Data engineering is a field within data science that involves the design, creation, and maintenance
of systems for collecting, storing, and analyzing data. Data engineers are responsible for
developing the architecture and infrastructure necessary to support large-scale data processing and
analytics tasks. This includes building data pipelines, data warehouses, and databases, as well as
implementing data processing algorithms and workflows.

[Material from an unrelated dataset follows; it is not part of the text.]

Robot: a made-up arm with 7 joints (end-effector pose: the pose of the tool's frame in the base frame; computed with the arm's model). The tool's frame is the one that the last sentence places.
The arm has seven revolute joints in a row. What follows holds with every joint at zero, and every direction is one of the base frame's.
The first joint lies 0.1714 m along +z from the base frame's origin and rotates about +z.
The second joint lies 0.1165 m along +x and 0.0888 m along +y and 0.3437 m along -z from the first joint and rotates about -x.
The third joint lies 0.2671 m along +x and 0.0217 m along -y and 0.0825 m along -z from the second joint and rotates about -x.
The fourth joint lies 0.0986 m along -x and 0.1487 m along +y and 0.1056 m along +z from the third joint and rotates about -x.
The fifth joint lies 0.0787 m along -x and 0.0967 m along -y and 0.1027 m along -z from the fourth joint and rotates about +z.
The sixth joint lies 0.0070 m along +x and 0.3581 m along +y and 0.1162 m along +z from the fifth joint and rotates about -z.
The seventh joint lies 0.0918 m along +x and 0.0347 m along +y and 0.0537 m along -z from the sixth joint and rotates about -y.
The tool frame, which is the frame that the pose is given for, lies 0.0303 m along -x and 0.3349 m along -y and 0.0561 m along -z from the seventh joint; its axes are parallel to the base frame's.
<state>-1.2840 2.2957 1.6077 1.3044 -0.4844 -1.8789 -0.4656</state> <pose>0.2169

Data engineering is crucial for organizations
looking to make data-driven decisions and derive valuable insights from their data.


## Load database from disk

In [9]:
from langchain_openai import OpenAIEmbeddings
from langchain_community.vectorstores import FAISS


db = FAISS.load_local("../02_02_assignment/faiss2b_index", 
                      OpenAIEmbeddings(openai_api_key=OPENAI_API_KEY, model="text-embedding-3-small"), 
                      allow_dangerous_deserialization=True)

## Configure retriever
### Use the similarity search capabilities of a vector store to facilitate retrieval

In [10]:
retriever = db.as_retriever(search_type="similarity", search_kwargs={"k": 6})

## Implement a chain
### Chain together multiple calls in a logical sequence

In [13]:
from langchain import hub

prompt = hub.pull("rlm/rag-prompt")



In [17]:
prompt

ChatPromptTemplate(input_variables=['context', 'question'], input_types={}, partial_variables={}, metadata={'lc_hub_owner': 'rlm', 'lc_hub_repo': 'rag-prompt', 'lc_hub_commit_hash': '50442af133e61576e74536c6556cefe1fac147cad032f4377b60c436e6cdcb6e'}, messages=[HumanMessagePromptTemplate(prompt=PromptTemplate(input_variables=['context', 'question'], input_types={}, partial_variables={}, template="You are an assistant for question-answering tasks. Use the following pieces of retrieved context to answer the question. If you don't know the answer, just say that you don't know. Use three sentences maximum and keep the answer concise.\nQuestion: {question} \nContext: {context} \nAnswer:"), additional_kwargs={})])

In [18]:
from langchain_core.output_parsers import StrOutputParser
from langchain_core.runnables import RunnablePassthrough

def format_docs(docs):
    return "\n\n".join(doc.page_content for doc in docs)

#combine multiple steps in a single chain
rag_chain = (
    {"context": retriever | format_docs, "question": RunnablePassthrough()}
    | prompt
    | llm
    | StrOutputParser() #convert the chat message to a string
)

## Send LLM's response to the user

In [19]:
for chunk in rag_chain.stream("What is data engineering?"):
    print(chunk, end="", flush=True)

Data engineering is the practice of processing raw data from a source for downstream use in analytics, business intelligence, or machine learning. It involves three main parts: data ingestion, transformation, and orchestration. Challenges in data engineering include handling real-time data, scaling data pipelines, ensuring data quality, and addressing governance and security concerns.